On one level, the offering, which was unveiled this week at the Cisco Networkers event in Cannes, simply solves a logistics problem if the customer is running ISRs. When a company has to implement Business One at dozens or even hundreds of branches, some of them in other countries, it’s cheaper to ship it on the AON blade to plug into the ISRs than to fly people around to carry out the integration work, said Neil Walker, head of EMEA product marketing at the San Jose, California-based networking vendor.

We automate the integration of Business One, added Sam Boonin, head of field and solutions marketing for AON. This is a potentially valuable service because Business One is built with a different code base and data model to SAP’s mainstream suite because it is based on an acquired product.

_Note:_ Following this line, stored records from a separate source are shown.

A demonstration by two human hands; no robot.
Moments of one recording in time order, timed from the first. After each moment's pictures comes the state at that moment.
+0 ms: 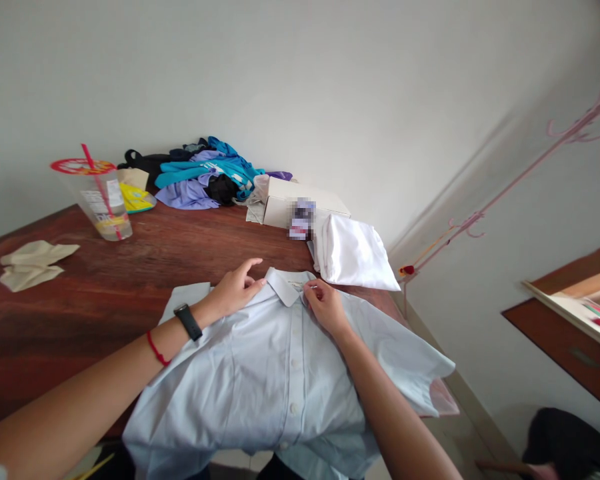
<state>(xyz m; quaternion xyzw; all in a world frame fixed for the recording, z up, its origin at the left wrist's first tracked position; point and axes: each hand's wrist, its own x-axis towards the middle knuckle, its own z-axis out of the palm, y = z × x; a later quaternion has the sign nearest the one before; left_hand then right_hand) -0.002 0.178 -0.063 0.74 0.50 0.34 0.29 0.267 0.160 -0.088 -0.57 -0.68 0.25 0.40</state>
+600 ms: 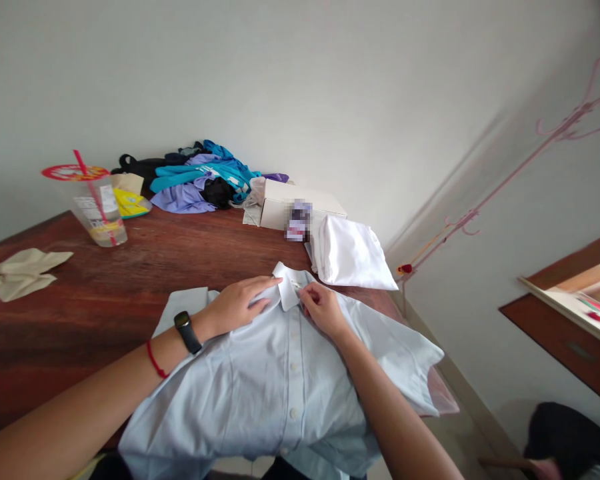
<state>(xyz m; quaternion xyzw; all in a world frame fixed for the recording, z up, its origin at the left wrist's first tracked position) 0.003 0.168 -0.065 0.88 0.33 0.32 0.15 0.261 0.152 -0.078 -0.54 -0.68 0.29 0.39</state>
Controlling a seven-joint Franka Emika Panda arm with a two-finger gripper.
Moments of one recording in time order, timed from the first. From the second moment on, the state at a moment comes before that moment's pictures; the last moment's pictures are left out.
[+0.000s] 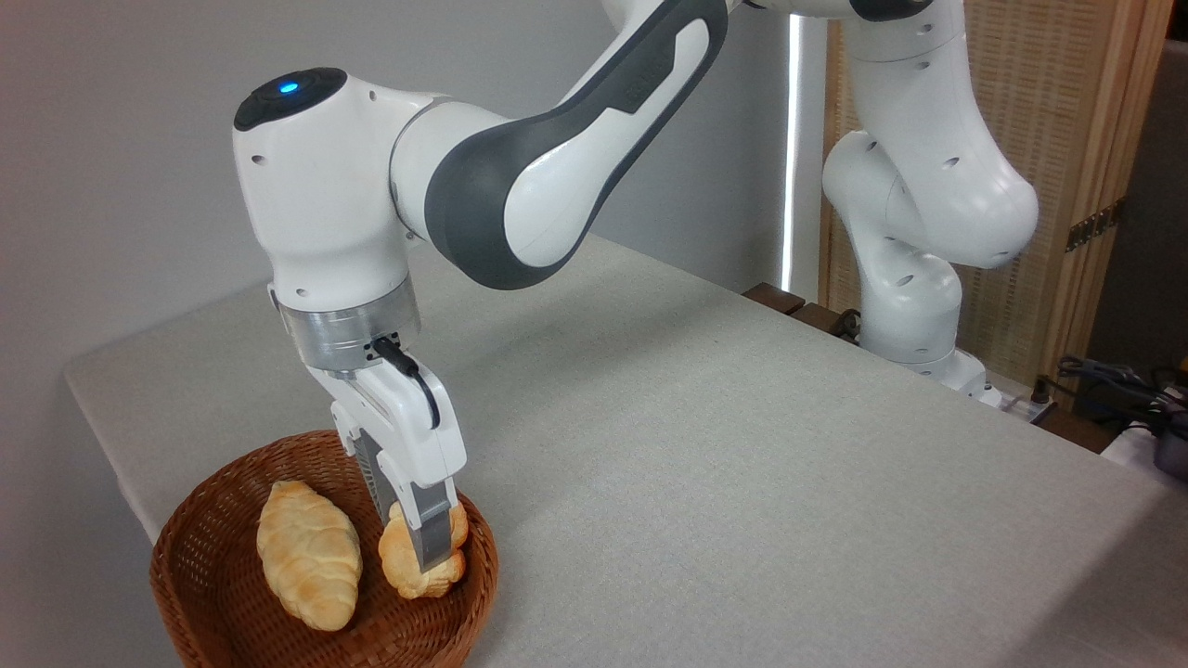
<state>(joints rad) -0.15 0.27 0.11 -1.68 -0.06 1.99 0.78</state>
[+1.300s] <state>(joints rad) -0.15 0.14 0.11 -1.69 -0.11 1.91 0.78</state>
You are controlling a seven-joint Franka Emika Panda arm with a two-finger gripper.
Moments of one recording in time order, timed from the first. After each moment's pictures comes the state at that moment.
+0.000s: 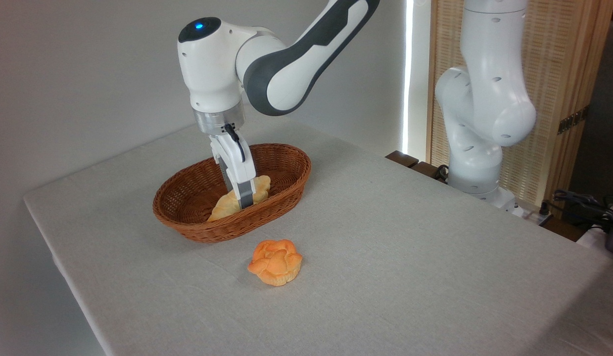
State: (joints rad) arm -0.40 -0.03 0.00 -2.16 -0.20 2.14 0.71
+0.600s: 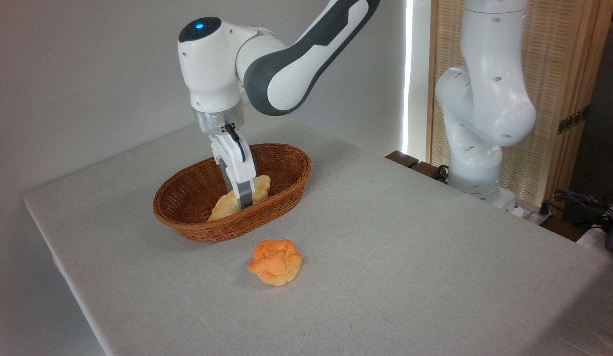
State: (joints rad) arm -0.40 -0.03 0.00 -2.16 -0.20 2.14 0.71
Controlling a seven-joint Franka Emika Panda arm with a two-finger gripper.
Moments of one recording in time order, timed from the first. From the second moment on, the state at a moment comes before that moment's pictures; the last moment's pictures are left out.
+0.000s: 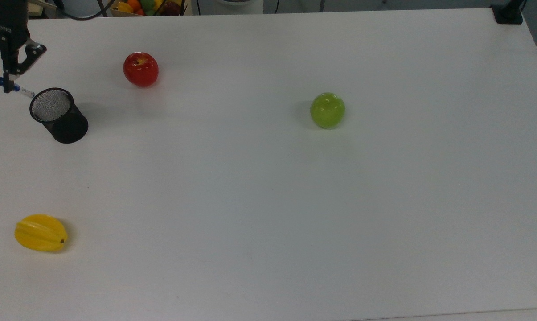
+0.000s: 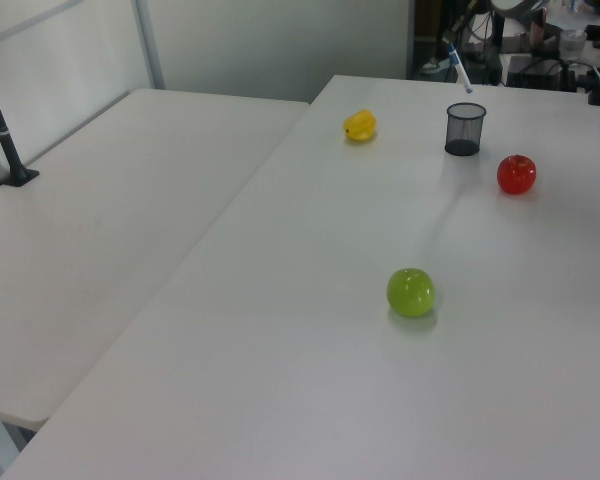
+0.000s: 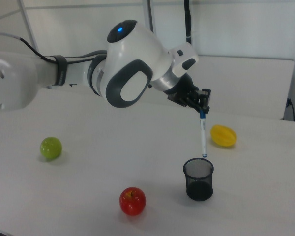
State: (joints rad) arm -0.12 0.21 -0.31 -1.73 0.04 2.58 -0.41
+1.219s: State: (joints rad) arm -0.05 0.05 0.06 -1.76 0.08 1.89 -0.12
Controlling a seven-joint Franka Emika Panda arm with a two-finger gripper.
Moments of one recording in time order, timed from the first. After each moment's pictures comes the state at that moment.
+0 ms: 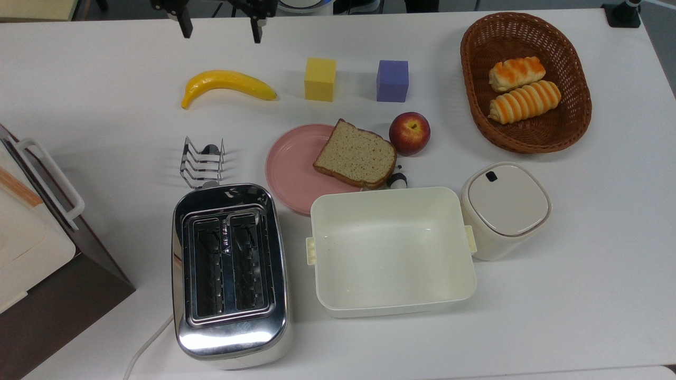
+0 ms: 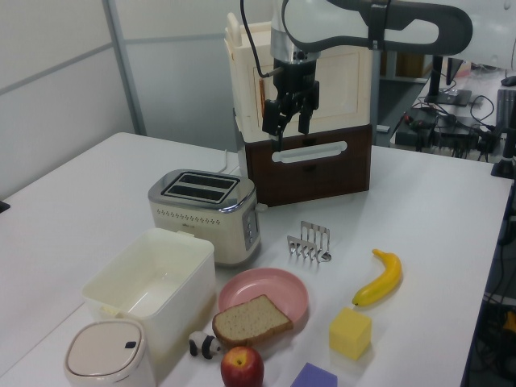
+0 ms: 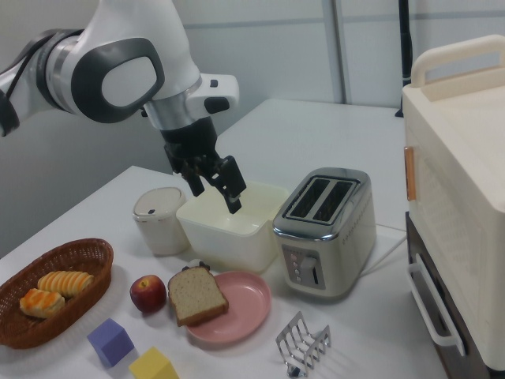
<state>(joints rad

Beyond that, however, there is the XML messaging capability of AON and what it enables for the SAP small business and branch office offering. The way Business One talks to R3 running back at head office is with XML, which people in the application space like to think of as a Layer-6 protocol, said Boonin. By having the XML acceleration and optimization in AON, it saves the app vendors from having to embed those functions in the apps themselves.

SAP’s NetWeaver [J2EE app server] is designed to give companies the ability to build and execute business process on the fly, he said, so it needs an infrastructure that can instrument the appropriate network components to support that process, which is AON. Today, the network speaks IP, and in the long term it will talk XML.